**Required work:**
Retype each line of the listing. Do not alter anything.

BEGIN Raw data

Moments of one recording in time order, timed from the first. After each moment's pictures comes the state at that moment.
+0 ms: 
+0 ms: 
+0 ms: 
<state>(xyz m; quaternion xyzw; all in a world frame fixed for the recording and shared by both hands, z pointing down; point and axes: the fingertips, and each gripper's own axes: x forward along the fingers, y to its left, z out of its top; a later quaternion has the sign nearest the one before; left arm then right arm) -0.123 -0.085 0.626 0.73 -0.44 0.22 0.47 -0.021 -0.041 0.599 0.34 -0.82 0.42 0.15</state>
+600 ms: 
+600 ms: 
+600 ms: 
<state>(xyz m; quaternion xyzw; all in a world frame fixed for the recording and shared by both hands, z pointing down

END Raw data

**Task answer:**
Moments of one recording in time order, timed from the first. After each moment's pictures comes the state at that moment.
+0 ms: 
+0 ms: 
+0 ms: 
<state>(xyz m; quaternion xyzw; all in a world frame fixed for the recording and shared by both hands, z pointing down; point and axes: the fingertips, and each gripper's own axes: x forward along the fingers, y to its left, z out of its top; a later quaternion has the sign nearest the one before; left arm then right arm) -0.123 -0.085 0.626 0.73 -0.44 0.22 0.47 -0.021 -0.041 0.599 0.34 -0.82 0.42 0.15</state>
+600 ms: 
+600 ms: 
+600 ms: 
<state>(xyz m; quaternion xyzw; all in a world frame fixed for the recording and shared by both hands, z pointing down

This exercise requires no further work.